A third and, I believe, less convincing reason to promote race-based affirmative action is rectification of historical discrimination — slavery, Jim Crow laws, etc. Yes, there was awful and consistent discrimination toward black people, but affirmative action, as a way of saying “sorry,” seems superficial. The eventual goal of affirmative action is to no longer need affirmative action, not to strengthen the institution for perpetuity.

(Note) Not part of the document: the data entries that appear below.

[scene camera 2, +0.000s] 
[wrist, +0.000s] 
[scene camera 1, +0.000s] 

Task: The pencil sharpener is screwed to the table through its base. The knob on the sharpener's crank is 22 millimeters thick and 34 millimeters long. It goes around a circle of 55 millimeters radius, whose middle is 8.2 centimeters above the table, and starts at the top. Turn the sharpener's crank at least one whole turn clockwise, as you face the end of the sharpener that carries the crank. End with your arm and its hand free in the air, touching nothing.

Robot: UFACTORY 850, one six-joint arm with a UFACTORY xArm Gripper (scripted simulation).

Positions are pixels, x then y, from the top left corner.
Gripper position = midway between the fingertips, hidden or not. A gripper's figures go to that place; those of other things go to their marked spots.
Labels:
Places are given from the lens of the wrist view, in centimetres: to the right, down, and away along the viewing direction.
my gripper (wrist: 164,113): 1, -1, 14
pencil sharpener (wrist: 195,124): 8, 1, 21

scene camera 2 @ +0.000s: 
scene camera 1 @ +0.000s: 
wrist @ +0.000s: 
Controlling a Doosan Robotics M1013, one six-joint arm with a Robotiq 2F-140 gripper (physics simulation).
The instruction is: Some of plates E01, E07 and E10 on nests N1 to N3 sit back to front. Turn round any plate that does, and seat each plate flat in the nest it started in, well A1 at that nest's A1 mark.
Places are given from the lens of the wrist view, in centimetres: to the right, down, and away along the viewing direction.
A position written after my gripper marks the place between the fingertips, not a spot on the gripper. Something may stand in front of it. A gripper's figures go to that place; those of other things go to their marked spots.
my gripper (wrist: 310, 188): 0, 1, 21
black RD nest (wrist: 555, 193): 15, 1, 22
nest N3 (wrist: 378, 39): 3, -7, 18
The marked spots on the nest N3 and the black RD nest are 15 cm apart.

So why is race used as the central metric at hand, and not income? Basing affirmative action on socioeconomic status has many faults. The primary one is that it negates the crucial element of what the policy attempts to correct: race-wide discrimination. Socioeconomic affirmative action does not aid in increasing diversity in schools. Poor white people outnumber poor black people by nearly an order of magnitude (eight to 10 times). According to author Robert Bruce Slater in his article “Why Socioeconomic Affirmative Action in College Admissions Works Against African Americans,” poor white people also tend to outscore poor black people within the same socioeconomic strata. There are many new immigrant families from countries all over Asia, including Korea, Thailand and Vietnam, that, by definition, have not achieved the “middle-class” demarcation but whose children perform extremely well in academic settings. High-achieving Asian high schoolers from these lower-income households would take many places within the nation's most prestigious universities which would otherwise be reserved for black people. Socioeconomic affirmative action would, in all likelihood, increase the number of whites and Asians in America’s top universities. Universities would look less diverse if affirmative action was based on income level. Blacks would not be treated equally as a group, and there would be no rectification of past American iniquity (though, again, I believe this last consideration to be less important). Affirmative action is a specifically racial fix for an issue regarding the aiding of downtrodden races. The system is successful when it becomes obsolete — when every race does have equal opportunity.